So, here they are, again. Technical problems with microdata. I'm eager
to hear your answers to them.

>>> One other detail that it seems not many people have picked up on yet is
>>> that microdata proposes a DOM API to extract microdata-based info from a
>>> live document on the client side. In my opinion this is huge and has the
>>> potential to greatly increase author interest in semantic markup.
>>>
>>
>> Not really. Can do this now with RDFa in XHTML. And I don't need any new
>> DOM to do it.
>>
>> The power of semantic markup isn't really seen until you take that markup
>> data _outside_ the document. And merge that data with data from other
>> documents. Google rich snippets. Yahoo searchmonkey. Heck, even an
>> application that manages the data from different subsites of one domain.
>
> I respectfully disagree. An API to do things client-side that doesn't
> require an external library is extremely powerful, because it lets content
> authors easily make use of the very same semantic markup that they are
> vending for third parties, so they have more incentive to use it and get it
> right.
Sure, an API is quite valuable. But, besides the fact that defining an
API didn't require to create a brand new syntax (it could have been
defined for any of the already existing syntaxes, see my comments of
this above), it doesn't change the fact that the value of the metadata
once taken outside the document is extremelly important. Creating a
new way to exploit the data doesn't render the other ways irrelevant.

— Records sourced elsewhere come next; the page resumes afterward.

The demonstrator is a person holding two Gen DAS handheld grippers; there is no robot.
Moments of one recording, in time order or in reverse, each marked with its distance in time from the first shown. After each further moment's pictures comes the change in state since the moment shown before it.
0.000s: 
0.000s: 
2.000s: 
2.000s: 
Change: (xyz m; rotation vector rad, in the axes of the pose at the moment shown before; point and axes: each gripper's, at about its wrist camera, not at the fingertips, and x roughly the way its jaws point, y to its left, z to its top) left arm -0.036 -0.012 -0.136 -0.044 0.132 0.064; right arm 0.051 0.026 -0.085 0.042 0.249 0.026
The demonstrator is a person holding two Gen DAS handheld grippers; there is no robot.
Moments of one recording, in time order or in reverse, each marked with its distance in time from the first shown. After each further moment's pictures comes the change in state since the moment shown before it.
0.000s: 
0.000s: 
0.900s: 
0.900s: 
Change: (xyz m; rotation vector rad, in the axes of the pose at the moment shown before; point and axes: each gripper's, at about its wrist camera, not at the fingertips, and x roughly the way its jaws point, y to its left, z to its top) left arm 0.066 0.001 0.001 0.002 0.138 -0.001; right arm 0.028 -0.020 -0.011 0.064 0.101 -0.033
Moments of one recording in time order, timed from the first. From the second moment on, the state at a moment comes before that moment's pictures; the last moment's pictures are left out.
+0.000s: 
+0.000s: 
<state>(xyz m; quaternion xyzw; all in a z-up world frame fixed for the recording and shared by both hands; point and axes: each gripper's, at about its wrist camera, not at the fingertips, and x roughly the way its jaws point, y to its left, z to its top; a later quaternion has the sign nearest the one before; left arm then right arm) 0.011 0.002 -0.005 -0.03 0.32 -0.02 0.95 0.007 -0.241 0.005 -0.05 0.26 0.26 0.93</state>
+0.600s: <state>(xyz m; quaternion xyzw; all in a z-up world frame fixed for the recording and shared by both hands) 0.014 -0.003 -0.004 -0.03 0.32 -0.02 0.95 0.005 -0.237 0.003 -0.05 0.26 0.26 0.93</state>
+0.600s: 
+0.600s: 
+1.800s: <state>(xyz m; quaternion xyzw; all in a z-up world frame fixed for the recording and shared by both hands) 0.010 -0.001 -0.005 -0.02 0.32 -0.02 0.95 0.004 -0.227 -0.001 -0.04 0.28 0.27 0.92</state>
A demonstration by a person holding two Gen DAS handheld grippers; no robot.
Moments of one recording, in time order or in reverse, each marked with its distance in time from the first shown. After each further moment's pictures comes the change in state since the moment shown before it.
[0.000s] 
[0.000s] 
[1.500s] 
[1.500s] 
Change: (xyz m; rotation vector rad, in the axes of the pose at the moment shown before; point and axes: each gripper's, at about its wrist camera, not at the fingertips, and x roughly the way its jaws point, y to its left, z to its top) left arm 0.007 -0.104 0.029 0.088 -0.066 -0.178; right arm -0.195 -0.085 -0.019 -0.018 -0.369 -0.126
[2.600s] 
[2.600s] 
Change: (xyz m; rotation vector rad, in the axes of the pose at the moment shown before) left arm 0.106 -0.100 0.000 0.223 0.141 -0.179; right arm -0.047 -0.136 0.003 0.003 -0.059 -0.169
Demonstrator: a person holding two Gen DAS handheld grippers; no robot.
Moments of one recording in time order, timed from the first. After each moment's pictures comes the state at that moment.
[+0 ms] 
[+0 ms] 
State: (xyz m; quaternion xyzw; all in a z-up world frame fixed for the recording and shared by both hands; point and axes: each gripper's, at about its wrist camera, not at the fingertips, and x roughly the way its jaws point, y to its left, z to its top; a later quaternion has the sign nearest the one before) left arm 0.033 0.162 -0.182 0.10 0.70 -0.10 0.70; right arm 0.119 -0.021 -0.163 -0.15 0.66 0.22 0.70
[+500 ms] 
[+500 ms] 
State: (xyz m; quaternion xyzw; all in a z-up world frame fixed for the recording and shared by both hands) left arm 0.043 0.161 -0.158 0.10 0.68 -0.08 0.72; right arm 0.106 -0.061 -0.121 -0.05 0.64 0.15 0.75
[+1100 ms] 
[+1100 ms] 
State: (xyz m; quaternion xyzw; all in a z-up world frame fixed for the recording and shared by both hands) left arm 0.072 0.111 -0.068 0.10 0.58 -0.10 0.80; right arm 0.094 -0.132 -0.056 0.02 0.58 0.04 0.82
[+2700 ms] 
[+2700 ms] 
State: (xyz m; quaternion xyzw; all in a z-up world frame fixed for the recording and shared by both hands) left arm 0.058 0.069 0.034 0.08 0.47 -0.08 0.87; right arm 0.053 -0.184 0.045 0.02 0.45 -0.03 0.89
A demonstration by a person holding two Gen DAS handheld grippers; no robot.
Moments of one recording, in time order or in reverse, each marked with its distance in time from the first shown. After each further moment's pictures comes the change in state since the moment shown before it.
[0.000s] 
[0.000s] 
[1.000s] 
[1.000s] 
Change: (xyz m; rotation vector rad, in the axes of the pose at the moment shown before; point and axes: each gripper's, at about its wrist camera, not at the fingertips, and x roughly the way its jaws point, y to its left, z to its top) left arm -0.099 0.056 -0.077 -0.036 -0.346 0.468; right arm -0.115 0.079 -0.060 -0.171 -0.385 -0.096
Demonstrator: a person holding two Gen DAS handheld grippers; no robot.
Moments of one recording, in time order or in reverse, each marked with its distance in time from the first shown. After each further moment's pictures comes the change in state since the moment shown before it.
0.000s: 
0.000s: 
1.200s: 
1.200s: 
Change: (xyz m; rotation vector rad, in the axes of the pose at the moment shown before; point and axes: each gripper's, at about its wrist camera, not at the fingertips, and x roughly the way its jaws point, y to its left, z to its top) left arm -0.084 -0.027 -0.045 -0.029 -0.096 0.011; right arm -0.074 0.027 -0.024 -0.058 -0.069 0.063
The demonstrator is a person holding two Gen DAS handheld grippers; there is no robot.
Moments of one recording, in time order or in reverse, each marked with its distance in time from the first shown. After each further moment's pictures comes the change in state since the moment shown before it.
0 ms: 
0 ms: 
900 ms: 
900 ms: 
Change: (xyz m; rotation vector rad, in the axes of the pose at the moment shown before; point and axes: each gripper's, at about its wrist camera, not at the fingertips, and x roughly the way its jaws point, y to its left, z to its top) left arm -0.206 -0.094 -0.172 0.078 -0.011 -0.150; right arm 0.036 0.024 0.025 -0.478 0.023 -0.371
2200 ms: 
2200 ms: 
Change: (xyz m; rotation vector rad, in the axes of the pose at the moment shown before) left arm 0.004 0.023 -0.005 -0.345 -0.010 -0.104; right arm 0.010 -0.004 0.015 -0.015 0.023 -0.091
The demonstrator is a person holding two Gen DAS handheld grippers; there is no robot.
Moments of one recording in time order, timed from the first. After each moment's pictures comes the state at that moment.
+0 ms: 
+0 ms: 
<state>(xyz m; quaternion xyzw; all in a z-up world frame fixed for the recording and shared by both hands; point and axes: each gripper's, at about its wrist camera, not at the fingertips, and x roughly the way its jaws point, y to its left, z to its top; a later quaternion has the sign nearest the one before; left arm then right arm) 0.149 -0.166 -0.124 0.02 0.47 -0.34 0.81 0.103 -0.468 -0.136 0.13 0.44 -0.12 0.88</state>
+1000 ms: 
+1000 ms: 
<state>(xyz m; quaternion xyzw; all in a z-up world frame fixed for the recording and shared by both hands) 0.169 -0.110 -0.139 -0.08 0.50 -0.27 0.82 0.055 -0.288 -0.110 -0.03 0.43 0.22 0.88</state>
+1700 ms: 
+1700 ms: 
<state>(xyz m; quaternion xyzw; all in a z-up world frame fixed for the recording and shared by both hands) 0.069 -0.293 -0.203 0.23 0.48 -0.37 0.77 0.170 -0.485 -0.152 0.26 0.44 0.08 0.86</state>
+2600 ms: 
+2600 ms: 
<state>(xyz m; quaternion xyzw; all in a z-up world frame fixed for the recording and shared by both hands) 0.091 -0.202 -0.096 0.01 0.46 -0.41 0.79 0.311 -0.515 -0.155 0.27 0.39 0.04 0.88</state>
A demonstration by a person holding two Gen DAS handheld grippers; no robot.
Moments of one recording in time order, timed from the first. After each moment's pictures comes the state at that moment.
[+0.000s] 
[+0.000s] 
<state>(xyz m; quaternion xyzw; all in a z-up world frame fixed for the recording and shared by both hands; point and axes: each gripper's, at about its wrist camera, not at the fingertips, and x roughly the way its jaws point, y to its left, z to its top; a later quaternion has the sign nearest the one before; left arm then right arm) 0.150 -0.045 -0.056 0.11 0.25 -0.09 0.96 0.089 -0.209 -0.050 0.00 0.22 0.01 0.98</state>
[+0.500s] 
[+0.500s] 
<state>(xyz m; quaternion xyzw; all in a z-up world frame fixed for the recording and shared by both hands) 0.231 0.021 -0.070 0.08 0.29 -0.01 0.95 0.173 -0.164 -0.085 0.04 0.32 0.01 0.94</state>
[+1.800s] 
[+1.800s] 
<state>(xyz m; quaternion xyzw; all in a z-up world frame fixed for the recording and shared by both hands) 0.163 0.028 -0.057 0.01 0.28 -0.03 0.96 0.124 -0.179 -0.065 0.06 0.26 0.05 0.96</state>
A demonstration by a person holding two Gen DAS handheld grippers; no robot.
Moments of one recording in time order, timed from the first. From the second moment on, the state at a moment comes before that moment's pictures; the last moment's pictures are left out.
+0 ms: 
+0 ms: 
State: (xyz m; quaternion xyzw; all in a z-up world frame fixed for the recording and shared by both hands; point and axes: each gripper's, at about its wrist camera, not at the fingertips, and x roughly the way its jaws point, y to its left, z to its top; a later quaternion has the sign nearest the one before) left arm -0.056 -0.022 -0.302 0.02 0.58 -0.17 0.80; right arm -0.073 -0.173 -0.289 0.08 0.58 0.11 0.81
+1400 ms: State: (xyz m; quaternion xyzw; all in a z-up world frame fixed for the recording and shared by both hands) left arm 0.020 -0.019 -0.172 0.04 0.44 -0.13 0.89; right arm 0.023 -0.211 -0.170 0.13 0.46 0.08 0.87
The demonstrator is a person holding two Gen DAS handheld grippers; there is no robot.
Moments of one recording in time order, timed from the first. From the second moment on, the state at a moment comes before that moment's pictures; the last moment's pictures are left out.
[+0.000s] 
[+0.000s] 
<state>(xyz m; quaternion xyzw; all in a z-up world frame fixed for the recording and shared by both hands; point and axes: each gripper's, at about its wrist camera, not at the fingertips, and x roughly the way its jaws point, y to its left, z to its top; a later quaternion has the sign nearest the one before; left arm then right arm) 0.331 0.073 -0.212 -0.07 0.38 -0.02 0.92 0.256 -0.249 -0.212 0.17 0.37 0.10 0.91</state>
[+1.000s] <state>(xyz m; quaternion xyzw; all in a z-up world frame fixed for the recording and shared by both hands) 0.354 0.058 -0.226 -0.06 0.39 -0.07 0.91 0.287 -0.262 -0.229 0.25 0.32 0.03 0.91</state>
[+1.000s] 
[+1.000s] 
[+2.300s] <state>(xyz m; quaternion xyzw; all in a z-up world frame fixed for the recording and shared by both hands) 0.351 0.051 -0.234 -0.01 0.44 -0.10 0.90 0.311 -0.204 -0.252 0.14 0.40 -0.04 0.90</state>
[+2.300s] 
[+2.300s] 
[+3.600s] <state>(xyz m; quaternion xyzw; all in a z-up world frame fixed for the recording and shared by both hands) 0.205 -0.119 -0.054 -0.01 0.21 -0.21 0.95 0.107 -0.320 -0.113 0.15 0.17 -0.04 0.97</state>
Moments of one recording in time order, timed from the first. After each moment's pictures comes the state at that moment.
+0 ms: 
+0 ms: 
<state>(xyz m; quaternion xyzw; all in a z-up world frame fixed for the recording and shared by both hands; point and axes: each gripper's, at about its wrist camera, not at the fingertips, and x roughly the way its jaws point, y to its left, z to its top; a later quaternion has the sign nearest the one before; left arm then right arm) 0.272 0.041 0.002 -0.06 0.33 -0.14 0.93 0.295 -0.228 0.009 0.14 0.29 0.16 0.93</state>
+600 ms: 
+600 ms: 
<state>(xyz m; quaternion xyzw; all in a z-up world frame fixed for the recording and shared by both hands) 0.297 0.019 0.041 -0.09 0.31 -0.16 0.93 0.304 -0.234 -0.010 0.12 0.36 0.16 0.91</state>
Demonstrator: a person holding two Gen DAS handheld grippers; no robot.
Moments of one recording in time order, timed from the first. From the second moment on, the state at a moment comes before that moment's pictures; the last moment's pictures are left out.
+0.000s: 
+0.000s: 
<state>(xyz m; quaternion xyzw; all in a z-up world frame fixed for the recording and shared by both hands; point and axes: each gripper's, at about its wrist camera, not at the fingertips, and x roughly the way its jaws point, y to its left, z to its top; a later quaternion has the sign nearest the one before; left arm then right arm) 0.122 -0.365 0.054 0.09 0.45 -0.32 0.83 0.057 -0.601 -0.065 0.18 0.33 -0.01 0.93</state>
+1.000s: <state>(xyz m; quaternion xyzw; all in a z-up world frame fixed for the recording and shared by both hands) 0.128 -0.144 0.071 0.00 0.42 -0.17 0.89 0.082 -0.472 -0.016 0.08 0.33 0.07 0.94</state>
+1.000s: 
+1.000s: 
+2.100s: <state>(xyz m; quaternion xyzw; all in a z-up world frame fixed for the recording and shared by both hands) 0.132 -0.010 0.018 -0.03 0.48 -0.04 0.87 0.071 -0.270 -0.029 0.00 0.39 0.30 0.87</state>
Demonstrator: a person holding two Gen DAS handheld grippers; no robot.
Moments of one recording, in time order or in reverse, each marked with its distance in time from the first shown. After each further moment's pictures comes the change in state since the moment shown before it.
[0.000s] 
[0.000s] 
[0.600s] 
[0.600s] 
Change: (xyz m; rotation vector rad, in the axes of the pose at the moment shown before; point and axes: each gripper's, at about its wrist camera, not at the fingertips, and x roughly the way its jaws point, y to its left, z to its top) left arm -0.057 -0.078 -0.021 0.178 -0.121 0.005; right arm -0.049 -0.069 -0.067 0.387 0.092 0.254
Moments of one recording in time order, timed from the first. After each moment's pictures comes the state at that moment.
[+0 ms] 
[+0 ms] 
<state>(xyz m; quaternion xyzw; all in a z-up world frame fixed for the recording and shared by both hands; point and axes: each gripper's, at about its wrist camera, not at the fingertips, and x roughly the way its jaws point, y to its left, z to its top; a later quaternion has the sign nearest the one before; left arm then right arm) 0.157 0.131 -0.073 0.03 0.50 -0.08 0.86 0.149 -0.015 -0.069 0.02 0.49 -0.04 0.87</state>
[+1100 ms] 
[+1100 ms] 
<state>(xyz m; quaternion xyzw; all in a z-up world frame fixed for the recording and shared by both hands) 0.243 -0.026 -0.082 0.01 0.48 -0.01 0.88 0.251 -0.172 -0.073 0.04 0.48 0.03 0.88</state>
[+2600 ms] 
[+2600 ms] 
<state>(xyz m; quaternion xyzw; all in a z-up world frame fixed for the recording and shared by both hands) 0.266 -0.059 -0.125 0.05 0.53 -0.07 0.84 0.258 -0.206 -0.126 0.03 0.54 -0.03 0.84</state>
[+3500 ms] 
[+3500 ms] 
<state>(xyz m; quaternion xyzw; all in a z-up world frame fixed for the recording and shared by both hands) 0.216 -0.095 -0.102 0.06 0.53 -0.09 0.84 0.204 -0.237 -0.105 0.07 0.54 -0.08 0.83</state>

> With due respect, you're the one who brought competition into this
> discussion by saying there can only be one winner. I don't really think
> that's true, in this case.
With due respect, it was the WHATWG who brought competition into the
whole web spec environment, due to disagreements with the W3C (I find
the WHATWG's reasons quite valid, don't want to discuss on them now);
but now this competition seems to be going to extremes. While some
people here seem to be in the position "it's RDFa or nothing", there
are others who seem to be in the "everything is fine except RDFa"
pole. Extremes are never good; and this discussion is not an
exception.

Regards,
Eduard Pascual